Every line of the listing below should be written out exactly, minus its pictures.

+++ The data +++

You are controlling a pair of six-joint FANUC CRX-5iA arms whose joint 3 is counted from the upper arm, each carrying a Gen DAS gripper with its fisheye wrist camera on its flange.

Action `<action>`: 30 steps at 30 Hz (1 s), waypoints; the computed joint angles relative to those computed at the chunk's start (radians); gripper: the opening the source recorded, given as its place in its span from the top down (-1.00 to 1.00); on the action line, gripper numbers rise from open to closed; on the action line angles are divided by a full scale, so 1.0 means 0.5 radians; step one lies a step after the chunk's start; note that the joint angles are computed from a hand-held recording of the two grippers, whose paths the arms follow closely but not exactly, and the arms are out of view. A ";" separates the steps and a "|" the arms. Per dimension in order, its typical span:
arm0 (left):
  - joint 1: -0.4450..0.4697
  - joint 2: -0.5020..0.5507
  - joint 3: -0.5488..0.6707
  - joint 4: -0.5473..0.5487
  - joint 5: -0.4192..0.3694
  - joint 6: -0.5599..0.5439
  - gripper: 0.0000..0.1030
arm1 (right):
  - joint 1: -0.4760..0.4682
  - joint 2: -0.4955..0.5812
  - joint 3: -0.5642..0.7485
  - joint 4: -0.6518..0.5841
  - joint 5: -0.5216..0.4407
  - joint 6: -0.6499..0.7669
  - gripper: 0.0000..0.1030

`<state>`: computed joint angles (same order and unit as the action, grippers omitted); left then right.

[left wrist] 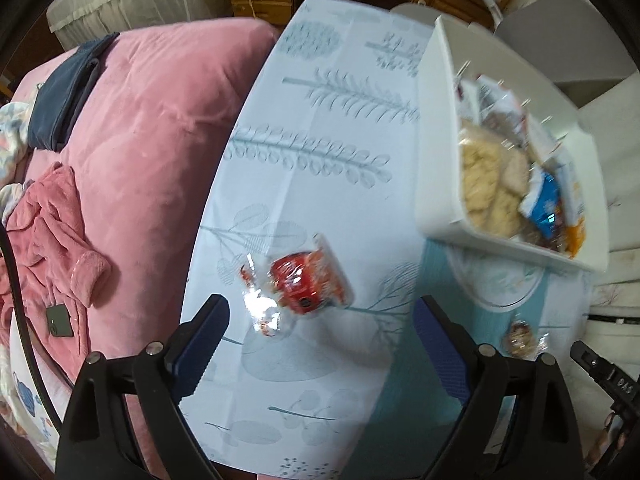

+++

§ Written answer:
You are controlling a pair of six-joint FANUC CRX-5iA arms whose joint 3 is counted from the upper arm, each carrying a Gen DAS gripper with its fisheye wrist camera on its flange.

Action `<action>`: 30 steps at 30 Hz (1 s), waypoints; the computed joint angles relative to those computed at the chunk's start (radians); gripper: the opening the source recorded, given as its place in its span from the top down (-1.00 to 1.00); on the action line, gripper numbers rise from open to closed; on the action line angles are divided by a full scale, so 1.0 means 0.5 radians; step one lies a step after the chunk's start; note that the joint angles are computed from a hand-held recording of the two grippers, whose paths the arms follow closely but not exactly, and the arms are out of view. A ";" separates the steps and a "|" the arms. Per dimension in order, its typical span:
arm0 (left):
  - joint 1: -0.4450..0.4697
  - joint 2: -0.5020..0.5507
  - joint 3: -0.5488..0.6707
  - joint 4: -0.5473..0.5487
  - joint 5: -0.4192..0.3694
  - joint 6: -0.5599..0.5439
  - gripper: 0.0000..0.1030
arm1 (right):
  - joint 1: -0.4760..0.4682
  - joint 2: -0.4955..0.5812
  - joint 3: -0.5642..0.7485
  - joint 4: -0.6518..0.5841
  - joint 5: -0.5216..0.4407
  - joint 6: -0.6499..0.7669
  - gripper: 0.0000..0.1030

`<state>`: computed joint angles (same order and unit as the action, grippers omitted); left then right.

[left wrist] 

This response is complete, and nothing else is pending.